- Task description:
Copy every line from the material below that holds "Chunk".

- Records to use:
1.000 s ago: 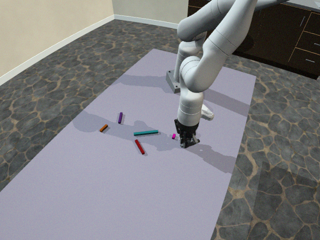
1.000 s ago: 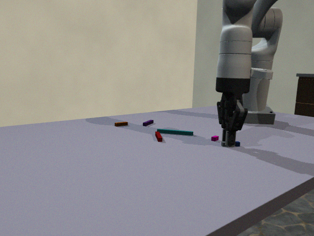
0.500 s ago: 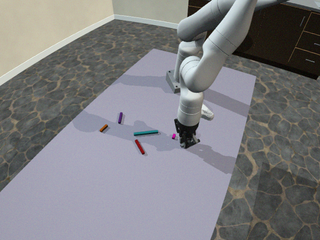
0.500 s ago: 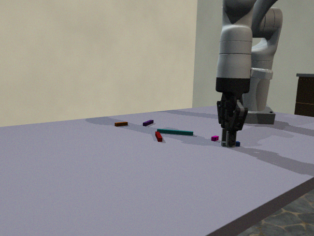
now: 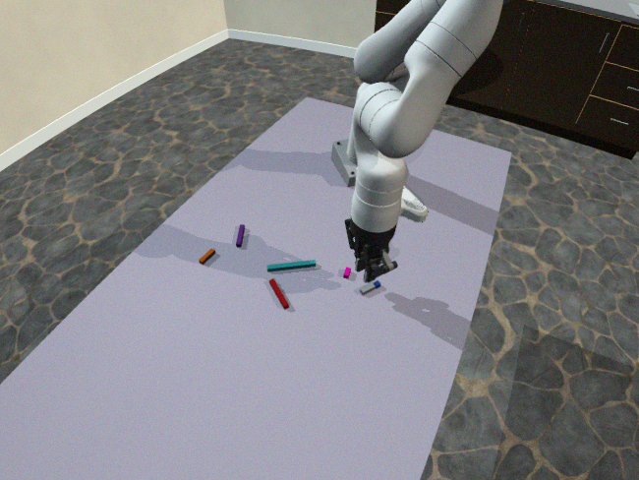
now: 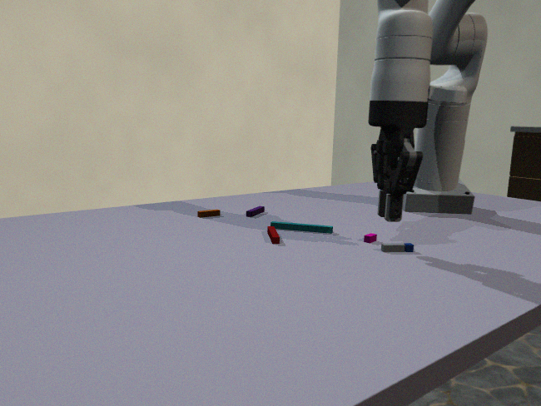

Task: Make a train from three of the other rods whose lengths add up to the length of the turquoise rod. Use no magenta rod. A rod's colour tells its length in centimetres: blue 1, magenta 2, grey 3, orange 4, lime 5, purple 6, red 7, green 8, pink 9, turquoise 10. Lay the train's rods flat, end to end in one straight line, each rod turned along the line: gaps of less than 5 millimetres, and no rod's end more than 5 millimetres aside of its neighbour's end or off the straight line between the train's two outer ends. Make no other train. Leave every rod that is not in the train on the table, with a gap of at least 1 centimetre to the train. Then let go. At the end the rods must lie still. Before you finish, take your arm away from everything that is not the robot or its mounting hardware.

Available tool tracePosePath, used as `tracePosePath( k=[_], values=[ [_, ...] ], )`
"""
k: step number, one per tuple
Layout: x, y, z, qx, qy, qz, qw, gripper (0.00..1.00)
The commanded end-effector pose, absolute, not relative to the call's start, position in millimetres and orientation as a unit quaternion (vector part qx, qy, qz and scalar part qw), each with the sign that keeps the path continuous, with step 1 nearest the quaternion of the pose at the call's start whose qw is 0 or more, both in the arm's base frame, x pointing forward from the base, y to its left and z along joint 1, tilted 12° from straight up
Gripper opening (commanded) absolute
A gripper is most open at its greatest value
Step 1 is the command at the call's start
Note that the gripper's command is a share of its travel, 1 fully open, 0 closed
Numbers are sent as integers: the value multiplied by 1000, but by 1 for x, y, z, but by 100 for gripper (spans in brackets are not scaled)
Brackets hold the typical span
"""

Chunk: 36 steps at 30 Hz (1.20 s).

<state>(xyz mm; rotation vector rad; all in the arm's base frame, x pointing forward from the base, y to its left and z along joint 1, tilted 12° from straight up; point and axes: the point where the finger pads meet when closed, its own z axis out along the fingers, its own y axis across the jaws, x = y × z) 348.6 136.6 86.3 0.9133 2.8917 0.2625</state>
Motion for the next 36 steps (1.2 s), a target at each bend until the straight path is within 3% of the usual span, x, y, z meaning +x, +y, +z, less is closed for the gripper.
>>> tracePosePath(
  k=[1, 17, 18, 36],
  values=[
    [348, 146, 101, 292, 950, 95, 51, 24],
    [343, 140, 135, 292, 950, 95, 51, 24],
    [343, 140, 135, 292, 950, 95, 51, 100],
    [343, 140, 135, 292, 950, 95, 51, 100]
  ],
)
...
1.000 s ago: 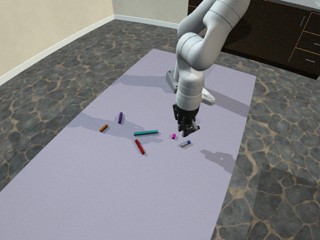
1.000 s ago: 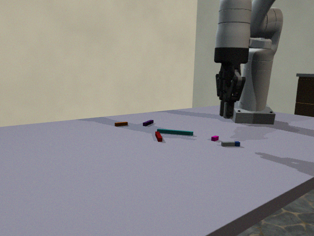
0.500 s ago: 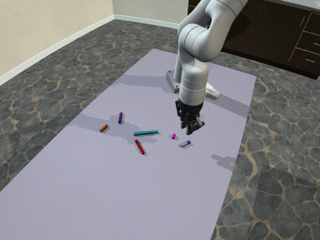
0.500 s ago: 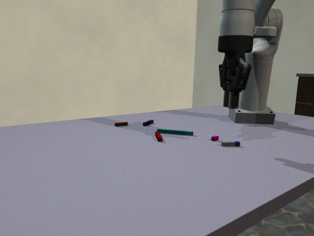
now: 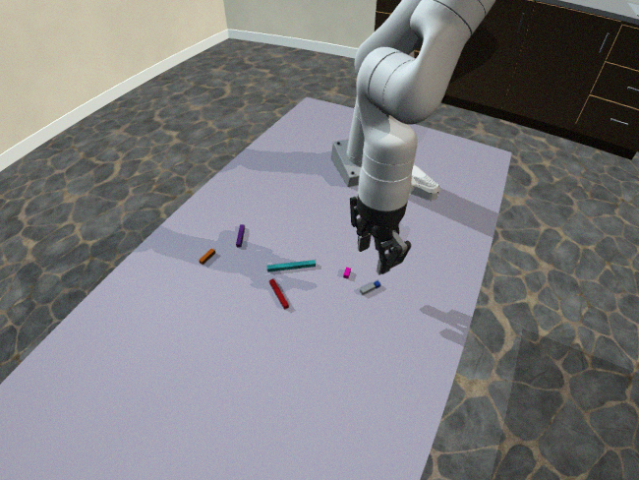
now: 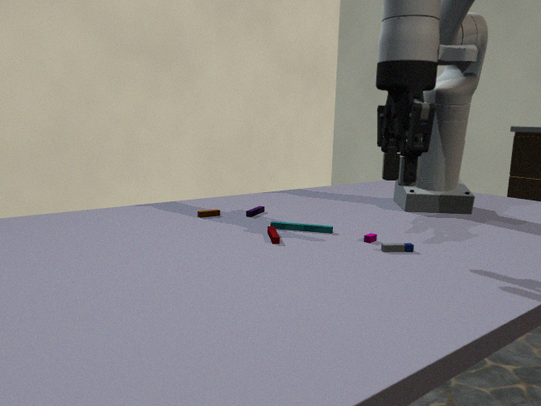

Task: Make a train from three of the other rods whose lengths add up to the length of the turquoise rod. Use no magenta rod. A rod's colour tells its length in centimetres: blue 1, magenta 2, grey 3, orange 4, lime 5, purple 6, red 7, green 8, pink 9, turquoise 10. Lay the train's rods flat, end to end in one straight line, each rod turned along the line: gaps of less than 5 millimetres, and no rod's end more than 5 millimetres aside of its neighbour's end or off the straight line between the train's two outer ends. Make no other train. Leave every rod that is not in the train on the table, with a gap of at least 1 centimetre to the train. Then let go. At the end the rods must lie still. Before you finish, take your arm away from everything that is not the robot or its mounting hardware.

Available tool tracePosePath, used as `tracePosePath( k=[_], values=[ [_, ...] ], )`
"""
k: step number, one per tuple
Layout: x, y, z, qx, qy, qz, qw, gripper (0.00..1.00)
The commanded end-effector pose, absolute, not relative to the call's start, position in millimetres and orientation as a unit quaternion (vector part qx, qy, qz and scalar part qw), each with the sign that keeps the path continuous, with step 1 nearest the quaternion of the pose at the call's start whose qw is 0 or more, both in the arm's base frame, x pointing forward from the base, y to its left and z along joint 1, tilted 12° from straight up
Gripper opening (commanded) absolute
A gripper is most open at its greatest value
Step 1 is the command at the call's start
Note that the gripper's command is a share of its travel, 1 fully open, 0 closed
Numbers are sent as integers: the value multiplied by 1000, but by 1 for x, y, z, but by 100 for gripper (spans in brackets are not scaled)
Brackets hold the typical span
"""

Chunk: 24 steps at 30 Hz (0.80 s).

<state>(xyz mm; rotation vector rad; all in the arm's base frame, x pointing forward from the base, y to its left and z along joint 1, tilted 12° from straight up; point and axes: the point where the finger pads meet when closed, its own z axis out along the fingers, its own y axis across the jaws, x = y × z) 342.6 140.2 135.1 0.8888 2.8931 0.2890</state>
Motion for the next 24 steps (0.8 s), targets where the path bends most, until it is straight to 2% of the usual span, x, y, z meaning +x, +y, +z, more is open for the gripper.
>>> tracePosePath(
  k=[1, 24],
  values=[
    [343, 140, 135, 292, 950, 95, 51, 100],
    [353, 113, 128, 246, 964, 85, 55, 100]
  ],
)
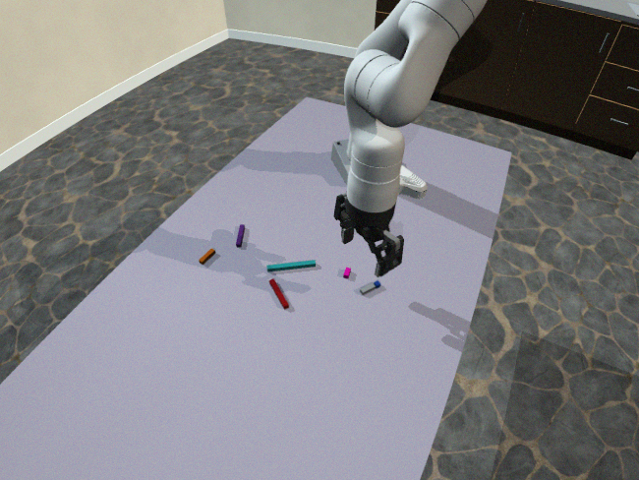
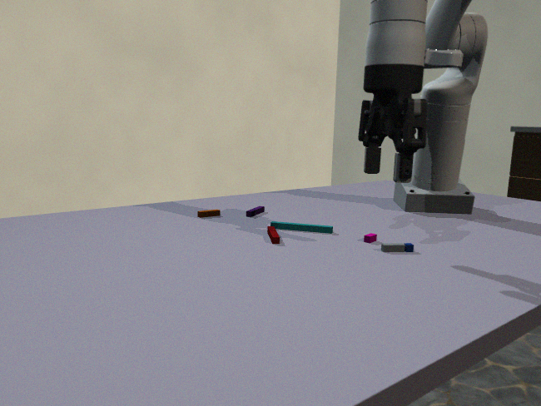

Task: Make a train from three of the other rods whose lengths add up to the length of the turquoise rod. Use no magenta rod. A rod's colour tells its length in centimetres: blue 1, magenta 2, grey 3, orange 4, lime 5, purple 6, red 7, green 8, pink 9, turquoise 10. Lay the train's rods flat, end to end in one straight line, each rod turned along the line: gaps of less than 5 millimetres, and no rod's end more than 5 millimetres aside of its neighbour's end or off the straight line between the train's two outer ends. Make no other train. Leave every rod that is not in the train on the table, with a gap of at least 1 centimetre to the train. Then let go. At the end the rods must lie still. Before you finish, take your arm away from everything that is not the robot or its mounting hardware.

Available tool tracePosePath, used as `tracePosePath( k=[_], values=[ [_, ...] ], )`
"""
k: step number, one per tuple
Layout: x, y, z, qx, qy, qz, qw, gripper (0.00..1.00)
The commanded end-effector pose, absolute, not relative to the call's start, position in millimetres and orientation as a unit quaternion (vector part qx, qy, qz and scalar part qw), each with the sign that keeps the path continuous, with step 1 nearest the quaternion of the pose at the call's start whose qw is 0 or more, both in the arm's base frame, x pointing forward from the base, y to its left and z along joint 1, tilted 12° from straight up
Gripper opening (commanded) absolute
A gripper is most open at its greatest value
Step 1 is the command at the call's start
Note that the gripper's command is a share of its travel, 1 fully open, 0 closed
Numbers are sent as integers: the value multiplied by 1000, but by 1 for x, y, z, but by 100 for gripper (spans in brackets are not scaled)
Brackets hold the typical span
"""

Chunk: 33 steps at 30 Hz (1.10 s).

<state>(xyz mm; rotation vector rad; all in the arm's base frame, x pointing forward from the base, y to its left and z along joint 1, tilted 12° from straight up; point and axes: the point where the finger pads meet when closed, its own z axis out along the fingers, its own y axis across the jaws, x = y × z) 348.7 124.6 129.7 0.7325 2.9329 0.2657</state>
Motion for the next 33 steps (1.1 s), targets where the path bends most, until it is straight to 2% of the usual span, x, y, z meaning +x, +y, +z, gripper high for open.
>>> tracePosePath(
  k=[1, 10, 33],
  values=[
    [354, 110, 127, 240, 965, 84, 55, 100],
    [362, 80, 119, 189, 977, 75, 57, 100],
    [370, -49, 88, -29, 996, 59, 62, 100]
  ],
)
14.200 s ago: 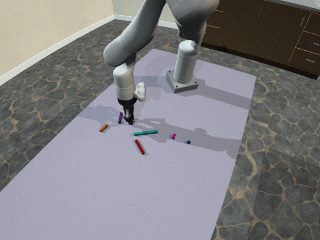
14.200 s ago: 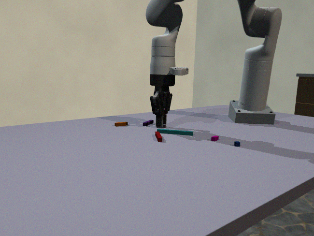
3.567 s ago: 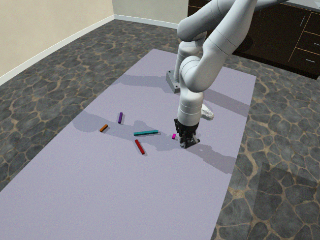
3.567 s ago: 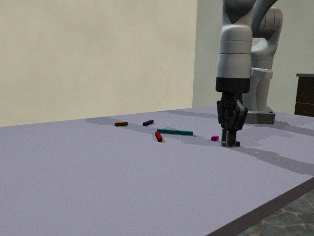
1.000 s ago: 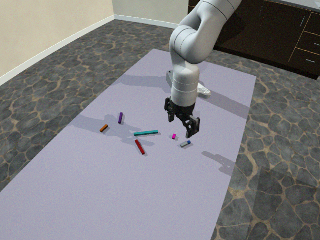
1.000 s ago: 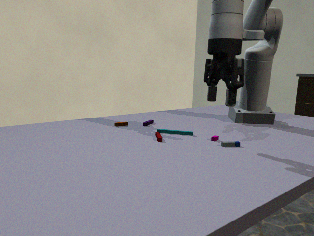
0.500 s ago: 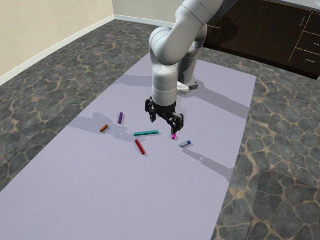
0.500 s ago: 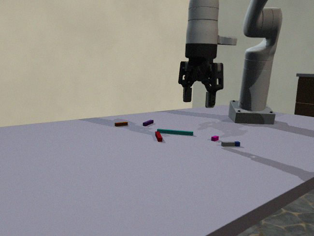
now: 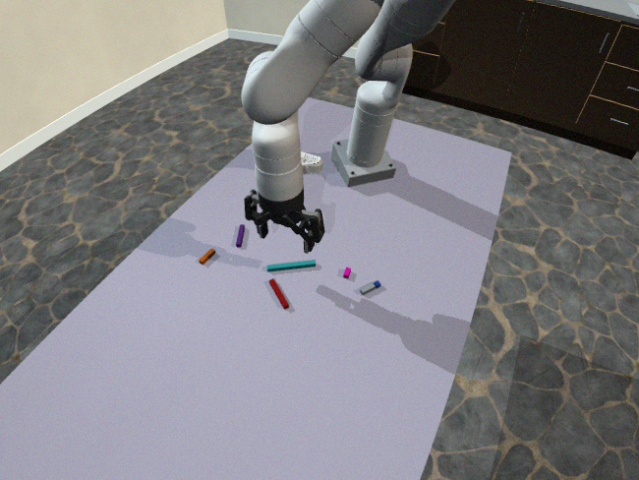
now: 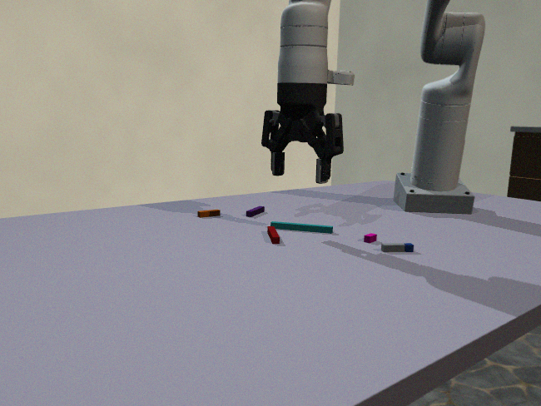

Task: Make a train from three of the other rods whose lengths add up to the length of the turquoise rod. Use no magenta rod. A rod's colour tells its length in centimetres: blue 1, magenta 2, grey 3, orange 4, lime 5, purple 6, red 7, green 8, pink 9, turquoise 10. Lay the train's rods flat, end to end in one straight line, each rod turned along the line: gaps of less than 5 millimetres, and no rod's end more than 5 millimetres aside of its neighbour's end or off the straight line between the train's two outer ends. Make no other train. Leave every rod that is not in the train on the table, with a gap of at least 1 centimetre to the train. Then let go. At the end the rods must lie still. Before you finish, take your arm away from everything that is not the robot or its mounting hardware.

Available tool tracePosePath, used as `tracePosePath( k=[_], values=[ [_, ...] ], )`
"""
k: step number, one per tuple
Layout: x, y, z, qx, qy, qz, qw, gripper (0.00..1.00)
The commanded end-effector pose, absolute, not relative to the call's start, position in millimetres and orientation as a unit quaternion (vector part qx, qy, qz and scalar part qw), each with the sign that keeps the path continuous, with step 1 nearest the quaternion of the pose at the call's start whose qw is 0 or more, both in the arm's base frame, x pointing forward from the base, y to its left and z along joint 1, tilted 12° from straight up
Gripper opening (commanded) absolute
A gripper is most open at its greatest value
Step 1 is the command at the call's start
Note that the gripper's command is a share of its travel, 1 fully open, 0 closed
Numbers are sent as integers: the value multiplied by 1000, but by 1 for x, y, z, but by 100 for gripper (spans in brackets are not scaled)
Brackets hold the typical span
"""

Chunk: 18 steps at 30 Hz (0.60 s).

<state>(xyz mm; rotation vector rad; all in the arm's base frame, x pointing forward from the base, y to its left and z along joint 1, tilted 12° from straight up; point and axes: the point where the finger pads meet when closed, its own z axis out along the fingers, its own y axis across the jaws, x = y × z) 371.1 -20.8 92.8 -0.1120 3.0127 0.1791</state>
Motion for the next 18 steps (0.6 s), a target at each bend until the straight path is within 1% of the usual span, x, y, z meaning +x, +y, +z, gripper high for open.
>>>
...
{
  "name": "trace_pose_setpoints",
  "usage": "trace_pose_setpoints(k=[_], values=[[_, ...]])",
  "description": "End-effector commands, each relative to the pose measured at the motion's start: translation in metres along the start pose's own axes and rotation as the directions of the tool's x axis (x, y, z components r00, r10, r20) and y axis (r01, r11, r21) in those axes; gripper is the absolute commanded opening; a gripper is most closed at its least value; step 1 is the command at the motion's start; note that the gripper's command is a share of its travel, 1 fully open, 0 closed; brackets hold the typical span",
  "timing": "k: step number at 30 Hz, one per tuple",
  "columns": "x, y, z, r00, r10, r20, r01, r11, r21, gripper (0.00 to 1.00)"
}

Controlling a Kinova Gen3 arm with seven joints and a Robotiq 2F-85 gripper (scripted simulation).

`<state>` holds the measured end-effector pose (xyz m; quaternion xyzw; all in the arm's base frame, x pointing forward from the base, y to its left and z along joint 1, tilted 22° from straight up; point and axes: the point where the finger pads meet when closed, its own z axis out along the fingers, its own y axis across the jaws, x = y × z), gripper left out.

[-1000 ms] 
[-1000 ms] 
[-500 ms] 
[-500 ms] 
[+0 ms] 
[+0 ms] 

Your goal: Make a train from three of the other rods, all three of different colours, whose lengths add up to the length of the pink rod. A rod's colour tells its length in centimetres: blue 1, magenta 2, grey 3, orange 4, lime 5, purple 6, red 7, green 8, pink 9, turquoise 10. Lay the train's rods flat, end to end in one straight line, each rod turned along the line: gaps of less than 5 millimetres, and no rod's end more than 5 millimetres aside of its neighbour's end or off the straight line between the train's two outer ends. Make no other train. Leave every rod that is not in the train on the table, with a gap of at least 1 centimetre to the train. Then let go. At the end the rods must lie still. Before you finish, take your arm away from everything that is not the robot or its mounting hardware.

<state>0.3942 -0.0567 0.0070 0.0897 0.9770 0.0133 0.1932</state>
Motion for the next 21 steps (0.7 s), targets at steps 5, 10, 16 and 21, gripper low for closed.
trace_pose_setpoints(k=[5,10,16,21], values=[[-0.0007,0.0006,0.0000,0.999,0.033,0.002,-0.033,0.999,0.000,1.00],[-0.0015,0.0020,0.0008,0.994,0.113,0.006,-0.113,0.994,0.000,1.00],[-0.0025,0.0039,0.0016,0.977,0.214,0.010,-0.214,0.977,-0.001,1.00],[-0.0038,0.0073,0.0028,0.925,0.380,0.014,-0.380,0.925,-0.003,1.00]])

- Output below:
Chunk: 36 steps at 30 Hz (1.20 s).
Chunk: 24 steps at 30 Hz (0.80 s).
Chunk: 33 steps at 30 Hz (1.10 s).
Chunk: 18 steps at 30 Hz (0.60 s).

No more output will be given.